Antony will present her research at the Astronaut Scholar Technical Conference during 2021 Innovators Week in Orlando, Florida. Her project is based on the identification of genomic variants that likely contribute to autism.
What started as a high school interest has turned into a groundbreaking model of understanding neurodevelopmental disorders — rising Washington University senior Irene Antony has taken her passion of helping people with intellectual disabilities and turned it into a project that awarded her a position in the Astronaut Scholars Foundation. Antony’s project is based on the identification of genomic variants that likely contribute to autism.
The Astronaut Scholars Foundation was founded by Mercury 7 astronauts to “ensure that the United States would maintain its leadership in science and technology by supporting some of the very best science, technology, engineering and math college students.” Today, the scholarship has expanded with support from leading researchers, astronauts, alumni, and other academics.
Antony works in a lab with Kristen Kroll, professor of developmental biology at the Washington University School of Medicine in St. Louis, that seeks to identify how neurodevelopmental disorders can be modeled in humans — something that cannot be accurately recapitulated in animals. Antony and Kroll investigate how different genome sequences can cause these disruptions to brain development and contribute to neurodevelopmental disorders.
“It feels like a mystery or a game of Clue,” explained Antony, who is pursuing a neuroscience major and anthropology minor in Arts & Sciences. “There are so many variants that may be pathogenic, but we don’t know what they are, so we use epigenetic context clues to filter out variants that may be benign.” In collaboration with Tychele Turner, assistant professor of genetics at the School of Medicine, Antony has developed a workflow to identify important mutations that lead to autism and intellectual disability.
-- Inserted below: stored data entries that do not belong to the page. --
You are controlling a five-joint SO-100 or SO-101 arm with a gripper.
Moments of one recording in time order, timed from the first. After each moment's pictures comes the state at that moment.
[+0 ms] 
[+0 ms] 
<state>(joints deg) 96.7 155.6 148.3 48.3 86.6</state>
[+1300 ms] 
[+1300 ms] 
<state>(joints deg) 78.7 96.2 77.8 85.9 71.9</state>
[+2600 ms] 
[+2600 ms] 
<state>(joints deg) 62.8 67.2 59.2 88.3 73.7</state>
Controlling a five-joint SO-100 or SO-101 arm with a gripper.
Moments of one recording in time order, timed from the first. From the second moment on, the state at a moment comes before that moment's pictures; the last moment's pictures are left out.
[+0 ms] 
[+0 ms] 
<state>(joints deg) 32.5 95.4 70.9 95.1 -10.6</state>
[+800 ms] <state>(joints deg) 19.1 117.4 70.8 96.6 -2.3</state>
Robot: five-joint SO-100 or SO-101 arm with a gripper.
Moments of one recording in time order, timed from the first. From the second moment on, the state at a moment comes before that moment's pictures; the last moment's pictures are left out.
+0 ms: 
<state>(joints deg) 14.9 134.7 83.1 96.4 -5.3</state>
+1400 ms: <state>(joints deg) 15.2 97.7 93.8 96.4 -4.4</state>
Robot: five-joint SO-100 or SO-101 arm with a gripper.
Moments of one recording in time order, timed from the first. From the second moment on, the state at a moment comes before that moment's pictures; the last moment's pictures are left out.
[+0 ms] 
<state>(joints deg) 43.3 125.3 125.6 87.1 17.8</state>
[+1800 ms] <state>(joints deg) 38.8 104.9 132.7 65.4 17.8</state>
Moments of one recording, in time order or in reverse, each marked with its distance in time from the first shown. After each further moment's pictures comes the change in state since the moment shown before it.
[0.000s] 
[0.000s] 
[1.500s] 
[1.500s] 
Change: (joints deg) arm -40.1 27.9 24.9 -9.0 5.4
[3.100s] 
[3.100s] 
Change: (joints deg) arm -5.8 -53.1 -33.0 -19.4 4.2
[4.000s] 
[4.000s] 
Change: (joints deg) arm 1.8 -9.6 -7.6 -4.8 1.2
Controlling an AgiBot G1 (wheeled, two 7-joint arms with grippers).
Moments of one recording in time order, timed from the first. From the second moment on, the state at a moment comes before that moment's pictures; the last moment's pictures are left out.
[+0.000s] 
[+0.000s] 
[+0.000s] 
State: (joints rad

Antony’s research has also been supported through the U-STAR program, NIH MARC, which is led by James Skeath, professor of genetics. This program seeks to support and train undergraduate students in biomedical sciences. Through working with Skeath and the U-STAR community, Antony has had the opportunity to present her research to others in a digestible yet still informational way. This experience has also provided training and preparation for further research.
Another one of Antony's mentors is Dr. John Constantino, chief psychiatrist at St. Louis Children's Hospital and codirector of WashU's Intellectual and Developmental Disabilities Research Center. Having the opportunity to see patients in Constantino's clinic and discuss current advances in neuroscience and genetics with him has reinforced Antony's dedication to this field as a career.
"My mentors are so supportive and encouraging about my growth as a researcher. I'm very lucky to have great mentors like Drs. Kroll, Skeath, and Constantino, and I'm excited to pay it forward!"
Antony’s passion for helping other shines through her work and outreach, yet many people with whom she works haven’t met her in person because of the ongoing pandemic. The unique circumstances have required both resilience and the quick development of new skills. “I’ve only met Irene once in person,” Kroll explained. “She taught herself the programming in bioinformatics using the R language and developed writing projects on her own.” One of her students through the U-STAR tutoring program shared that “Ms. Irene’s way of explaining verbally and virtually is amazing.”
As part of her involvement with the Astronaut Scholars Foundation, Antony will present her research at the Astronaut Scholar Technical Conference during 2021 Innovators Week in Orlando, Florida. Antony has gained ample experience in delivering such presentations. In addition to presenting to her colleagues and supporting organizations, over the last year, she has presented at over 10 other conferences, such as the National Institute of Child Health and Human Development Annual Directors Conference, the Midstates Research Symposium in Biological Sciences, and the Icahn School of Medicine Biomedical Research Symposium, where she won the Best Poster Award.